[TASK OBJECTIVE]:
The response should be exactly the number of lines in the material below that contain the word "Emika".

※

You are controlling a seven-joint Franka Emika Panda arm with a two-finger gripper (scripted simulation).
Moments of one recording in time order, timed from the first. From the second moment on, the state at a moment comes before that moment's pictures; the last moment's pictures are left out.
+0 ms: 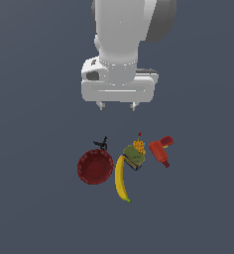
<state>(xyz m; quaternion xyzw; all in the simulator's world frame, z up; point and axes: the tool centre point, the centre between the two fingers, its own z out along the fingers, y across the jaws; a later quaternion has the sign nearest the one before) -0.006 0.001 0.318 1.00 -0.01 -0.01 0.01</state>
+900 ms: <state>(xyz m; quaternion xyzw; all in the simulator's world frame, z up) 0.005 -0.007 0.318 1.00 -0.02 0.01 -0.01</state>
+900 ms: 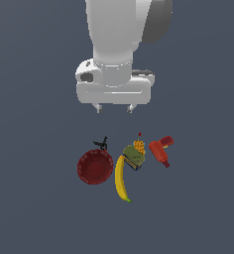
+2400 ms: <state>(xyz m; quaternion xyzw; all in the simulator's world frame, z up) -0.041 0.104 0.091 1.00 0.00 0.00 0.00</state>
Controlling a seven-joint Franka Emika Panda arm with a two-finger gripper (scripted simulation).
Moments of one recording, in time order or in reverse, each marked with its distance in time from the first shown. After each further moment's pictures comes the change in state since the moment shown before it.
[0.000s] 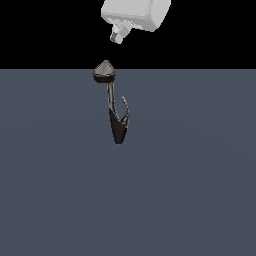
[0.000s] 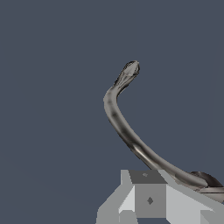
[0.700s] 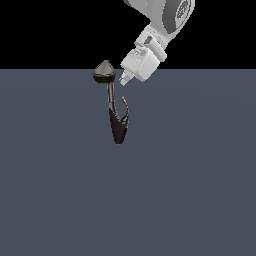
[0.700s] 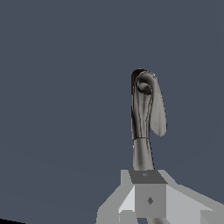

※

[RESPONSE FOR THIS EXERCISE]:
2